> **Directions for this task**
Each record must be copied in full and unchanged; any image it holds is excluded.

= Beginning of Section =

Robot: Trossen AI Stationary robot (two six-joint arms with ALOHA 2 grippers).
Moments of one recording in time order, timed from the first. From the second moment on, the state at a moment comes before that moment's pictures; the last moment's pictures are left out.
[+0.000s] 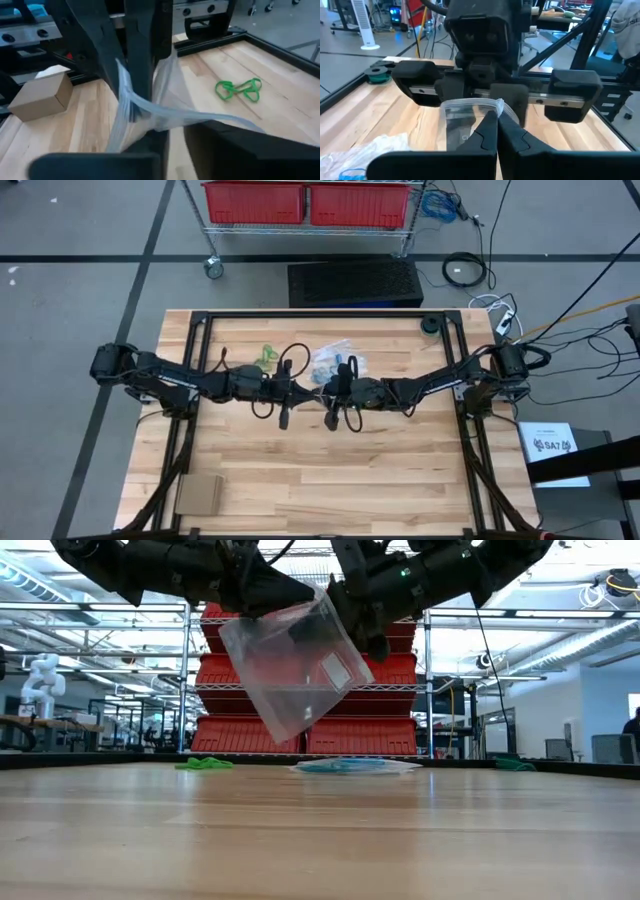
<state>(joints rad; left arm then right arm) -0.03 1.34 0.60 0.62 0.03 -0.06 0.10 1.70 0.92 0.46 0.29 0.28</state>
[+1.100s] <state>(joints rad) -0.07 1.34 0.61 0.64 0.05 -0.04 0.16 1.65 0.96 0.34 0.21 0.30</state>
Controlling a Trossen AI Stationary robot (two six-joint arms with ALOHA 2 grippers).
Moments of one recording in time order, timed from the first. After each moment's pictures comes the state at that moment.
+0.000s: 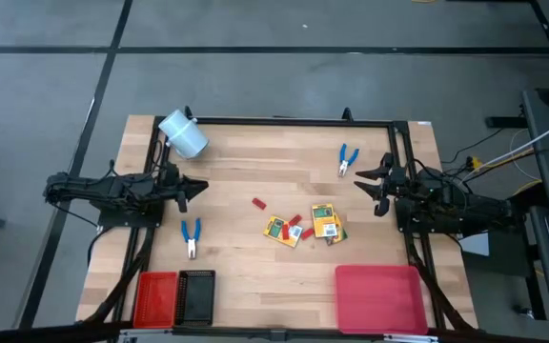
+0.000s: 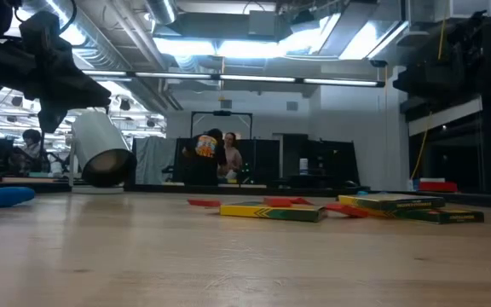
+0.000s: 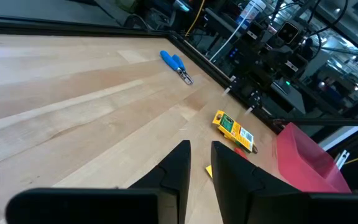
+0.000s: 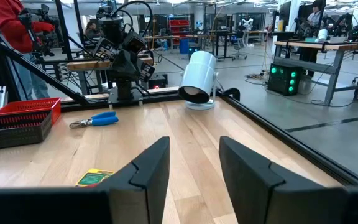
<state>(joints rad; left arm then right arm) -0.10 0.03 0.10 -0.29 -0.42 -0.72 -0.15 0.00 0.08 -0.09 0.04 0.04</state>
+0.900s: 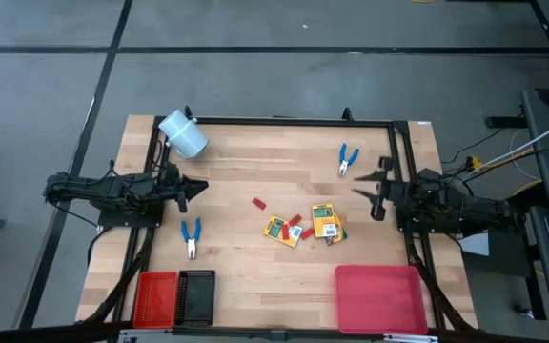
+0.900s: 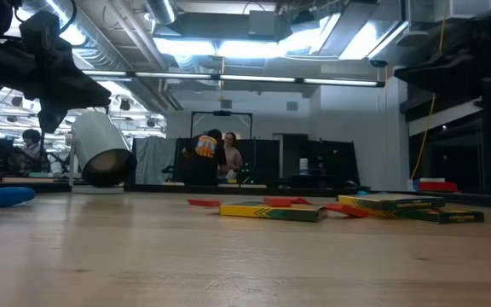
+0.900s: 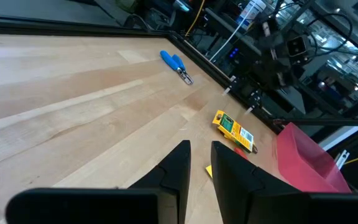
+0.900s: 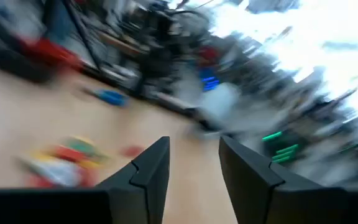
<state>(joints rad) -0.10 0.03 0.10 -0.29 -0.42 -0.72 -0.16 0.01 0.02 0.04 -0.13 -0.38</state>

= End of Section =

> **Answer to the exercise**
Robot: Trossen AI Stationary robot (two six-joint arms with ALOHA 2 grippers).
Moments of one recording in time order, timed from the first. From the second moment on, the state at a moment comes before that moment's pictures; the last moment's pictures are left out.
[+0.000s] 
<state>(joints rad; left arm then right arm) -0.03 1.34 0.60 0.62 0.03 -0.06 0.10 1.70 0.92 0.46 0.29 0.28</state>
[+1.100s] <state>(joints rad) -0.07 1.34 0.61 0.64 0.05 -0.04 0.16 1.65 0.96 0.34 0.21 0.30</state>
Controlling a Trossen AI Stationary robot (two six-joint arms with ALOHA 2 grippers).
Moments of one recording in time order, timed from the first. After each moment's pictures comes the state at that moment.
+0.000s: 
+0.000s: 
+0.000s: 
+0.000s: 
<state>(joints rad; left arm then right arm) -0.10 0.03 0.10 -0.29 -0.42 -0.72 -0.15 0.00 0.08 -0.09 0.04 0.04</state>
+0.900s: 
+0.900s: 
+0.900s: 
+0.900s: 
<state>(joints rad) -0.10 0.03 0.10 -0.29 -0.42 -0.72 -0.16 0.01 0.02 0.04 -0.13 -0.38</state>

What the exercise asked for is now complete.